Wong-Ng was a research associate and lecturer in the chemistry department at the University of Toronto. From 1981 to 1985, she was a critical review scientist at the International Centre for Diffraction Data. Wong-Ng was a research scientist in the chemistry department at University of Maryland, College Park and a research associate in the ceramics division at the National Bureau of Standards from 1985 to 1988. Since 1988, Wong-Ng works as a research chemist in the ceramics division at the National Institute of Standards and Technology. She served as president the Association of NIST Asian Pacific Americans from 2000 to 2003.

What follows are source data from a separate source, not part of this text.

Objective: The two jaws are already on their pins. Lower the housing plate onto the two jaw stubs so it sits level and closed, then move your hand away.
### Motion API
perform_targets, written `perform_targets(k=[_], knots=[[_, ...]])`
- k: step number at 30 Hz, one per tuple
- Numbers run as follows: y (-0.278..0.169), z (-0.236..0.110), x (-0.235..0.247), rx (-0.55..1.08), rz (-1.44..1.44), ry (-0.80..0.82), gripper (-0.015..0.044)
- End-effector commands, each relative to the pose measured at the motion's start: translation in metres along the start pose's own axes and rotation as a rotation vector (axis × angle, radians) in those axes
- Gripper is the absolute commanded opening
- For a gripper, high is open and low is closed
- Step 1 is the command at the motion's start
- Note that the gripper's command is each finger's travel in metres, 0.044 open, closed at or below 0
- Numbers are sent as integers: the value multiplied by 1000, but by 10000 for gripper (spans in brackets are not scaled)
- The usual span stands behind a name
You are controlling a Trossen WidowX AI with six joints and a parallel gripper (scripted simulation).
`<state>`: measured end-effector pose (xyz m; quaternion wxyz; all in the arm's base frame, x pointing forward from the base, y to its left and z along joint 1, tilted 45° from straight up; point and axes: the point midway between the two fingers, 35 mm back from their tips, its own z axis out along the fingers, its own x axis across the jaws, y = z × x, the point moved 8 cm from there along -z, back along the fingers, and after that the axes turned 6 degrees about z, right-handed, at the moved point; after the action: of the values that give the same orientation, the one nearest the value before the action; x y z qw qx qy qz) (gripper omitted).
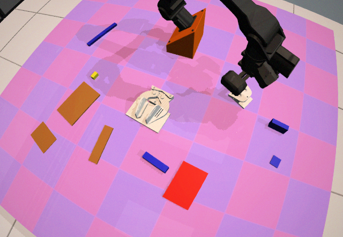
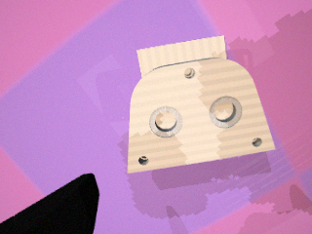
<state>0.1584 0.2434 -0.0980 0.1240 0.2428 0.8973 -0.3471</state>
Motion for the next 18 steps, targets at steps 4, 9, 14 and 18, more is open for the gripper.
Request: perform_targets(k=[4,9,14,18], knots=[[0,0,0,-2,-4,-4,440],[0,0,0,-2,-4,-4,440],[0,2,0,0,0,0,440],[1,9,0,-1,-1,-1,440]])
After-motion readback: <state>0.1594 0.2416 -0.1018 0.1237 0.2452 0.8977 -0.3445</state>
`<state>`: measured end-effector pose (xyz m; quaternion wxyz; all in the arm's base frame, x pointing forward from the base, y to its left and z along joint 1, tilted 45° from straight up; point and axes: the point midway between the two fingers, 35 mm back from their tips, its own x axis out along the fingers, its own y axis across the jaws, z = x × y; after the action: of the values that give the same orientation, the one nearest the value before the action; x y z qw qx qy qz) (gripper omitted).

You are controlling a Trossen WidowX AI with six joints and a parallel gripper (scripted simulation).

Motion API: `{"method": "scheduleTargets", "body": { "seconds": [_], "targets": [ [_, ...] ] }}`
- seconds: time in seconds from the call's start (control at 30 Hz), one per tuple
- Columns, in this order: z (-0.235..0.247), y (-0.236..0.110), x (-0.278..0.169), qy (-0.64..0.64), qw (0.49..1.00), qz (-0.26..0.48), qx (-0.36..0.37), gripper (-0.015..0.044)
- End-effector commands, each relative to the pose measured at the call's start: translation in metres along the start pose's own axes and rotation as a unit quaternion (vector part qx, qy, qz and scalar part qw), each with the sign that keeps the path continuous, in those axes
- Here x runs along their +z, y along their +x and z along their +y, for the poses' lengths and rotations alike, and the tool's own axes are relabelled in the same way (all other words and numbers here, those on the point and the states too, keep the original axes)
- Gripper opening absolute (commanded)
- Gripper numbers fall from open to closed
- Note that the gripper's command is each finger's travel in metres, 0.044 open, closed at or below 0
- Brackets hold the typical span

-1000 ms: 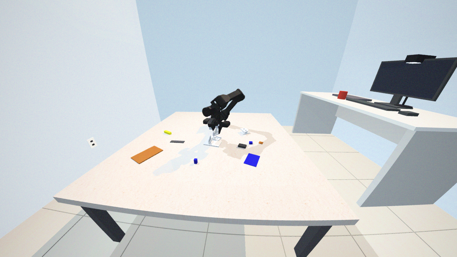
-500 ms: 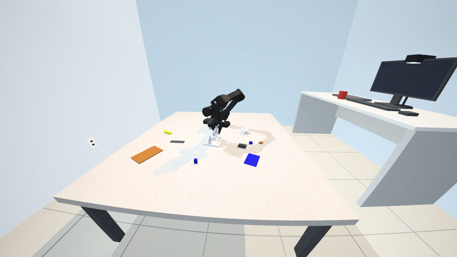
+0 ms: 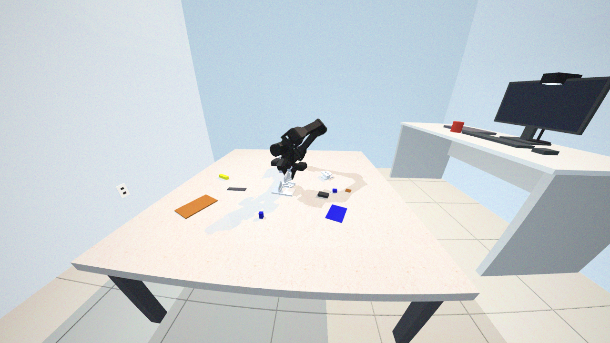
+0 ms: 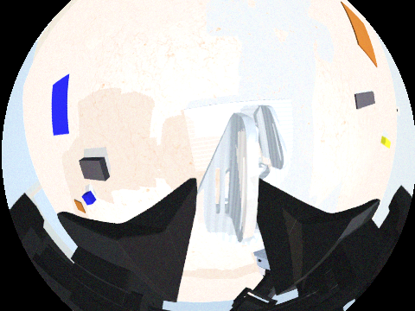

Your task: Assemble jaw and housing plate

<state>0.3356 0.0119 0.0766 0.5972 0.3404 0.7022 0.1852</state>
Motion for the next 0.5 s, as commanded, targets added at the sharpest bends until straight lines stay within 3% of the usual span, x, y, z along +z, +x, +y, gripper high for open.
{"method": "scheduleTargets", "body": {
  "seconds": [0.0, 0.47],
  "targets": [
    [0.001, 0.008, -0.001, 0.003, 1.000, 0.003, 0.001, 0.0134],
    [0.001, 0.030, 0.000, 0.003, 1.000, 0.003, 0.002, 0.0134]
  ]
}}
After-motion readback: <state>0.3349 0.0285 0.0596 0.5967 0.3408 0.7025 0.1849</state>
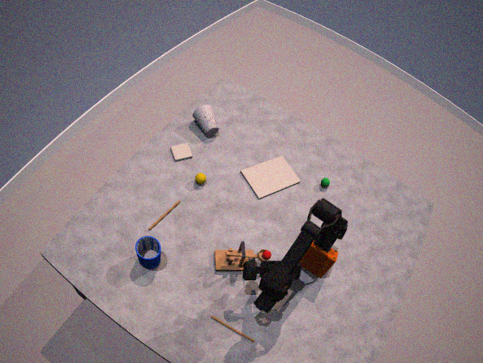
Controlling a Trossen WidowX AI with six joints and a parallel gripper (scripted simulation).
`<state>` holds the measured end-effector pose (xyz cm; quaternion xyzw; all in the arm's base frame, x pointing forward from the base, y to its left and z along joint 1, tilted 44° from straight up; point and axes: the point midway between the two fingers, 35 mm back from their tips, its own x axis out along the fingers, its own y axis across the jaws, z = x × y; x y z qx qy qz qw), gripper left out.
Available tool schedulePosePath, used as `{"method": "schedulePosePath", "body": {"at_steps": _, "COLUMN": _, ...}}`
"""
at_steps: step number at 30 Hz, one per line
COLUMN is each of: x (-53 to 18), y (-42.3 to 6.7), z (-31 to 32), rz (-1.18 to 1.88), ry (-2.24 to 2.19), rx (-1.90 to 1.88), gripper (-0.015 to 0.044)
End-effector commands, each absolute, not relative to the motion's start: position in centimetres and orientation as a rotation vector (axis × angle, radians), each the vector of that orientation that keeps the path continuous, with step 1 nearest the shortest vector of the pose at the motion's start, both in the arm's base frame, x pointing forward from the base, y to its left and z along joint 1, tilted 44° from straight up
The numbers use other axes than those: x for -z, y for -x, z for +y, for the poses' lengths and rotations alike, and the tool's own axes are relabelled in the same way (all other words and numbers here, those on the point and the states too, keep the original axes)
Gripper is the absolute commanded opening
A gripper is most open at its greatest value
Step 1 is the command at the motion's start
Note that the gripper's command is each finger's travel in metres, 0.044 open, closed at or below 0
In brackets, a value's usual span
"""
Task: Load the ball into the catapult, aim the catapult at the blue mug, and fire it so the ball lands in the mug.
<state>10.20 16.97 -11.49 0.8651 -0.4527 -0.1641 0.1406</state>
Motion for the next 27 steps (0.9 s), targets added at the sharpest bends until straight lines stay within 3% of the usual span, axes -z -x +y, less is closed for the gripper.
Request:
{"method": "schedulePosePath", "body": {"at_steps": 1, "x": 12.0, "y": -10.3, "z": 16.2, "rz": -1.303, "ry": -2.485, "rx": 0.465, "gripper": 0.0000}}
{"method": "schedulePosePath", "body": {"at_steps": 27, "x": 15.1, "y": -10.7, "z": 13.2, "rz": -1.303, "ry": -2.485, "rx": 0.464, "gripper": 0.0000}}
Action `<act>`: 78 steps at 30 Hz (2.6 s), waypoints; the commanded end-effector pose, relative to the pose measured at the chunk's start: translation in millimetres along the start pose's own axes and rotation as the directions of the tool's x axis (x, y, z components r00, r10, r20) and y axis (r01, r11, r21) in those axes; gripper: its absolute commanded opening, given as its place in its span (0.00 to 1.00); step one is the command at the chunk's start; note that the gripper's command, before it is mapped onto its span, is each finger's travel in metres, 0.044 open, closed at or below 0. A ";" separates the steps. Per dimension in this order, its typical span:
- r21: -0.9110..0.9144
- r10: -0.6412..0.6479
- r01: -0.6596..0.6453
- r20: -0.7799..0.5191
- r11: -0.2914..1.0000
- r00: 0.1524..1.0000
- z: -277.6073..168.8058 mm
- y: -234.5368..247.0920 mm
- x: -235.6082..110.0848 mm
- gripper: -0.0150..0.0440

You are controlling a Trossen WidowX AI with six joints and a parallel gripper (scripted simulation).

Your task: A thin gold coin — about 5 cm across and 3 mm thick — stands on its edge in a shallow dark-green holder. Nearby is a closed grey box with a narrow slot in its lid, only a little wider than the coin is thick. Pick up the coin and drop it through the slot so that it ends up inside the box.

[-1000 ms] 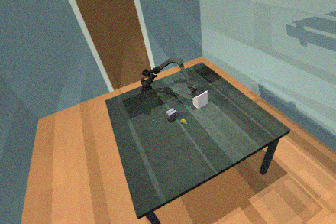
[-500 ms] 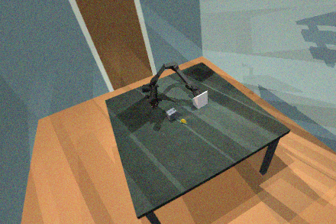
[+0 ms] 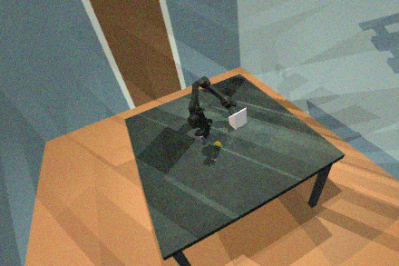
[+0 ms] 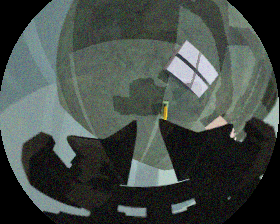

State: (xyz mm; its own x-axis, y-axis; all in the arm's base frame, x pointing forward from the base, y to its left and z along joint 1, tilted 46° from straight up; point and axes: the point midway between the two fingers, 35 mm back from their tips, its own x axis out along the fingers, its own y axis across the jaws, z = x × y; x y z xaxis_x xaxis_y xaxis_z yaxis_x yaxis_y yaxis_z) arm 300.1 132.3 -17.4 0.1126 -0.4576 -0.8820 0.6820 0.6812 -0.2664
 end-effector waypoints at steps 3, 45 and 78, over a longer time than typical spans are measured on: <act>0.051 -0.192 0.185 0.214 0.981 0.958 -57.9 -32.5 18.3 0.53; 0.053 -0.196 0.189 0.224 0.981 0.955 -43.6 -51.1 93.8 0.53; 0.054 -0.198 0.191 0.226 0.980 0.954 -37.4 -58.3 118.0 0.25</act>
State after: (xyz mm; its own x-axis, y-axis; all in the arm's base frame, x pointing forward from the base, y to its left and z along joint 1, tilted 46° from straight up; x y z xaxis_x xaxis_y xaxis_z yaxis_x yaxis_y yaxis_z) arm 247.0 62.0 -119.8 0.1386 -0.6964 -0.7042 0.7305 0.5520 -0.4021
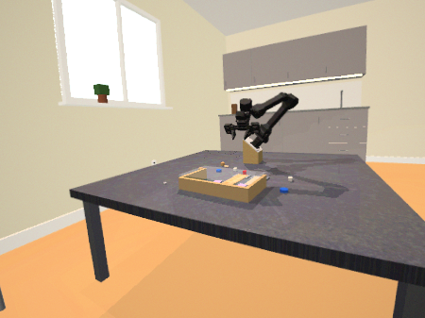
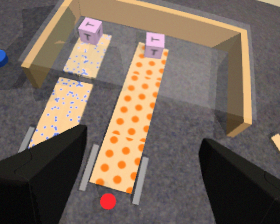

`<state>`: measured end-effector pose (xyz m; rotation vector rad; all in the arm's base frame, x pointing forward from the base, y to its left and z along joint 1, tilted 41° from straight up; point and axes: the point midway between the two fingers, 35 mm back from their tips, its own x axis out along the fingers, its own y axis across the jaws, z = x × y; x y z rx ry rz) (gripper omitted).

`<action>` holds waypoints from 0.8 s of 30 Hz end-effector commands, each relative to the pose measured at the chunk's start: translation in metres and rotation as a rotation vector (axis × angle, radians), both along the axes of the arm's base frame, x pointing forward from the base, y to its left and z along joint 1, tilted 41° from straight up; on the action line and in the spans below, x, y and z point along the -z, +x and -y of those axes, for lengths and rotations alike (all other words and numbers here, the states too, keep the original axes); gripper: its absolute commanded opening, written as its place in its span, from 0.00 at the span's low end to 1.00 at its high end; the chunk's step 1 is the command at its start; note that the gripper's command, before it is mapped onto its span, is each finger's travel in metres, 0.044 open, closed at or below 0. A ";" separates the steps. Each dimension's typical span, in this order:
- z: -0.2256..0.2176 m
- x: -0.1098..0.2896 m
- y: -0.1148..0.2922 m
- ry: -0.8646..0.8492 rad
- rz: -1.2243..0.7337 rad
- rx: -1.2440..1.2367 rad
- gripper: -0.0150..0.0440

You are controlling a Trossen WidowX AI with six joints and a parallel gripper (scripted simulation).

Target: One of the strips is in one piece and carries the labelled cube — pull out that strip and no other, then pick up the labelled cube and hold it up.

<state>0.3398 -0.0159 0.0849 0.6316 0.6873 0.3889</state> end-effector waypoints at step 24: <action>-0.088 0.061 0.037 -0.049 -0.761 -0.446 0.25</action>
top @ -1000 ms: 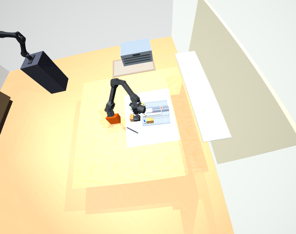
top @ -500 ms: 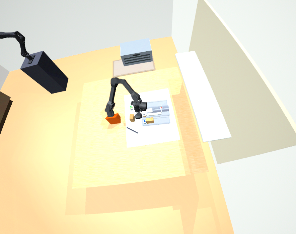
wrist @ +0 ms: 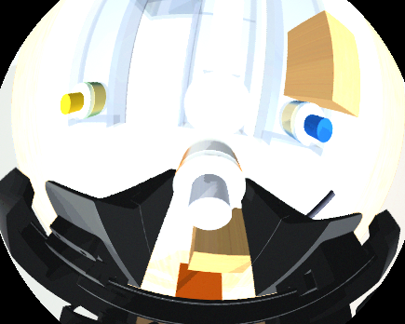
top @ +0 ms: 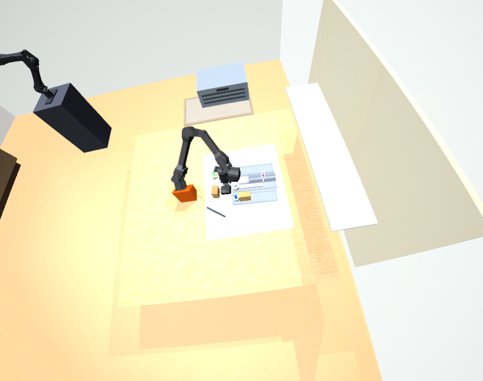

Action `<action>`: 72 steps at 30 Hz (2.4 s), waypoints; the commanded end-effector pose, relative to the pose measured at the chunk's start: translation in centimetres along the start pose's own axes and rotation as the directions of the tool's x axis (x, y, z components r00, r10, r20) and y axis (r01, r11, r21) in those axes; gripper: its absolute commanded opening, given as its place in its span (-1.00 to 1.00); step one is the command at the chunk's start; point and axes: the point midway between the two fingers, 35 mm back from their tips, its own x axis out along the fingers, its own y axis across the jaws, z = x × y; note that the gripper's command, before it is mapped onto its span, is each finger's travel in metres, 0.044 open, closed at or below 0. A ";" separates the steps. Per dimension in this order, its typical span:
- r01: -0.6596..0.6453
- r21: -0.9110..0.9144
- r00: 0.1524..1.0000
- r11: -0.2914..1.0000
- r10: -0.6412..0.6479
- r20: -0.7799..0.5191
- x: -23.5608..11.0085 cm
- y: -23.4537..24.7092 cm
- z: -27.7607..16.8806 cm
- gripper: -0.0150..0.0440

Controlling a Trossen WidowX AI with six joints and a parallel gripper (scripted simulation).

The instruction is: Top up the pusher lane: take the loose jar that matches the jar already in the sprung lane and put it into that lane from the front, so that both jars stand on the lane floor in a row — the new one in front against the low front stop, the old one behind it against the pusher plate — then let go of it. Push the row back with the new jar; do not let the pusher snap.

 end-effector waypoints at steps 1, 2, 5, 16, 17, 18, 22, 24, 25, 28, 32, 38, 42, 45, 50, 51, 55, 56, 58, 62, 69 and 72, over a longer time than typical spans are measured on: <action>-0.005 0.004 1.000 1.000 0.005 0.003 0.0 0.1 0.3 -0.49; -0.005 0.004 1.000 1.000 0.005 0.003 0.0 0.1 0.4 -0.49; -0.005 0.004 1.000 1.000 0.005 0.003 0.0 0.1 0.5 -0.49; -0.004 0.004 1.000 1.000 0.004 0.003 0.0 0.1 1.1 -0.49; -0.004 0.004 1.000 1.000 0.004 0.003 0.0 0.1 1.1 -0.49; -0.004 0.004 1.000 1.000 0.004 0.003 0.0 0.1 1.2 -0.49; -0.004 0.004 1.000 1.000 0.004 0.003 0.0 0.1 1.4 -0.49; -0.004 0.004 1.000 1.000 0.004 0.003 0.0 0.1 1.5 -0.49; -0.004 0.004 1.000 1.000 0.004 0.003 0.0 0.1 1.5 -0.49; -0.004 0.004 1.000 1.000 0.004 0.003 0.0 0.1 1.7 -0.49; -0.004 0.004 1.000 1.000 0.004 0.003 0.0 0.1 1.9 -0.49; -0.004 0.004 1.000 1.000 0.004 0.004 0.0 0.1 2.2 -0.49; -0.004 0.004 1.000 1.000 0.004 0.004 0.0 0.1 2.4 -0.49; -0.004 0.004 1.000 1.000 0.004 0.004 0.0 0.1 2.5 -0.49; -0.004 0.003 1.000 1.000 0.004 0.004 0.0 0.1 2.8 -0.49; -0.004 0.003 1.000 1.000 0.004 0.004 0.0 0.1 2.8 -0.49; -0.004 0.003 1.000 1.000 0.004 0.004 0.0 0.2 3.0 -0.49; -0.004 0.003 1.000 1.000 0.004 0.004 0.0 0.2 3.1 -0.49; -0.004 0.003 1.000 1.000 0.004 0.004 0.0 0.2 3.2 -0.49; -0.004 0.003 1.000 1.000 0.004 0.004 0.0 0.2 3.4 -0.49; -0.005 0.003 1.000 1.000 0.004 0.004 -0.1 0.2 3.7 -0.49; -0.005 0.003 1.000 1.000 0.005 0.004 -0.1 0.2 3.8 -0.49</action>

Wong-Ng's research interest includes materials for energy applications, thermoelectric standards, metrology, and data, sorbent materials for sustainability, and high throughput combinatorial approach for novel materials discovery and property optimization for energy conversion applications. She also researches crystallography, phase equilibria, and crystal chemistry of energy materials to understand their structure and property relationships. Structural studies involve synchrotron X-ray and neutron diffraction techniques.

== Awards and honors ==
In 2000, Wong-Ng became a fellow of the International Centre for Diffraction Data (ICDD). She was awarded fellow of the American Ceramic Society in 2002. In 2002 and 2008, she won the Department of Commerce Bronze Medal. In 2014, Wong-Ng was made fellow of the American Crystallographic Association. In 2012, she became a distinguished fellow of the ICDD and a Fellow of the American Association for the Advancement of Science. She became an academician of the World Academy of Ceramics in 2018.